**Task objective:**
Go through the entries below. Copy out every line that contains "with".

**Provided records:**
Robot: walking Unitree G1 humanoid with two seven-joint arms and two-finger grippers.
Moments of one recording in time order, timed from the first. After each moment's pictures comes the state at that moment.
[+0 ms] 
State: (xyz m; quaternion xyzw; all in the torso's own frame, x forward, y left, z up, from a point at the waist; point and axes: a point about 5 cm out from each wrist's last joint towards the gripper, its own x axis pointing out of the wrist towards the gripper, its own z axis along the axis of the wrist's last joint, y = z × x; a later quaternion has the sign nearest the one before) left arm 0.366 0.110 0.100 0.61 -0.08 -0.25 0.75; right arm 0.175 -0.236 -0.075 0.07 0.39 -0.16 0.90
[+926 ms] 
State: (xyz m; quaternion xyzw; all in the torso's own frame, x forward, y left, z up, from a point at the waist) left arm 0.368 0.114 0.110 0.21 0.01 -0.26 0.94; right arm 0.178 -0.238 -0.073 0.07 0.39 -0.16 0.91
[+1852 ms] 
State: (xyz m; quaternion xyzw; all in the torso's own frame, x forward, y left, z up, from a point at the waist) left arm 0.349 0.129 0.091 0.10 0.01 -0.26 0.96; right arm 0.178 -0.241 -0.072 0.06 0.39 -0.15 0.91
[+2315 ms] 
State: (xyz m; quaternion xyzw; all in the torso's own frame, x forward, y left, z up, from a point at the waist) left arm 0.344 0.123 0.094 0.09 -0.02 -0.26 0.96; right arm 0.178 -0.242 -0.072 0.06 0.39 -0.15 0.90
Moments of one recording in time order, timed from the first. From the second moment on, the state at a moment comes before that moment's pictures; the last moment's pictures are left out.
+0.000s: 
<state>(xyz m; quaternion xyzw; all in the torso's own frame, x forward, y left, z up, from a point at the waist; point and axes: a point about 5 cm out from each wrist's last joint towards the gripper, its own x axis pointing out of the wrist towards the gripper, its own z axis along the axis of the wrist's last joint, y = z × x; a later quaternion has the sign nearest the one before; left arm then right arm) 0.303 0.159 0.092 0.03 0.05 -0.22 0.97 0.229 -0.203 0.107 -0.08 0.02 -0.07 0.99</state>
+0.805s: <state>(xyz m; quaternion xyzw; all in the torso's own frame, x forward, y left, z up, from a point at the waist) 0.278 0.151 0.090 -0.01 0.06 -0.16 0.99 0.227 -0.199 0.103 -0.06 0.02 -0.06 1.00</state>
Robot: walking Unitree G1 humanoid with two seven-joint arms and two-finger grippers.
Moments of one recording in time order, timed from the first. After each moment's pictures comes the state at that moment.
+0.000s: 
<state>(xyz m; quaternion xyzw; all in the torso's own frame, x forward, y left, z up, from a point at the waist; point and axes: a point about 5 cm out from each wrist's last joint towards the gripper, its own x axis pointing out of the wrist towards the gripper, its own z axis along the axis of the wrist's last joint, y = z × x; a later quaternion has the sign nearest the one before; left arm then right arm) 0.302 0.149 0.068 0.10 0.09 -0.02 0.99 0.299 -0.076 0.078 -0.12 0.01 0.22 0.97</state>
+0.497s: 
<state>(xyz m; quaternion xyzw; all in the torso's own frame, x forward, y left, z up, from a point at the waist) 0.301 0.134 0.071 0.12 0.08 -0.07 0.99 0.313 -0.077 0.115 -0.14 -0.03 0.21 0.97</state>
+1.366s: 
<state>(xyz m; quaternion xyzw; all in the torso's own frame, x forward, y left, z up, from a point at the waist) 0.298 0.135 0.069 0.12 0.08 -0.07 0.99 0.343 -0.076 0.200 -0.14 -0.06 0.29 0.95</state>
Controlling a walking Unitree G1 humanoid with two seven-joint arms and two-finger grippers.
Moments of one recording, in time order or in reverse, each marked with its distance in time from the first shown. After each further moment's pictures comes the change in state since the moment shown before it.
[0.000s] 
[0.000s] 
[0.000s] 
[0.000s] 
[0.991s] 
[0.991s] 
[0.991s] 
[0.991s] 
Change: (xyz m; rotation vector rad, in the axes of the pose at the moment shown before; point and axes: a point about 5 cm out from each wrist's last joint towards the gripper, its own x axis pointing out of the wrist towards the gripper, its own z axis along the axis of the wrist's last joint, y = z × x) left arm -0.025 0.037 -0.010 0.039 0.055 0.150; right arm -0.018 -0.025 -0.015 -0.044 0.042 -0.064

**Answer section:**
Robot: walking Unitree G1 humanoid with two seven-joint arms and two-finger grippers.
Robot: walking Unitree G1 humanoid with two seven-joint arms and two-finger grippers.
Controlling a walking Unitree G1 humanoid with two seven-joint arms and two-finger grippers.
Moments of one recording, in time order or in reverse, each marked with its distance in time from the first shown. After each further moment's pictures comes the change in state since the moment shown before it.

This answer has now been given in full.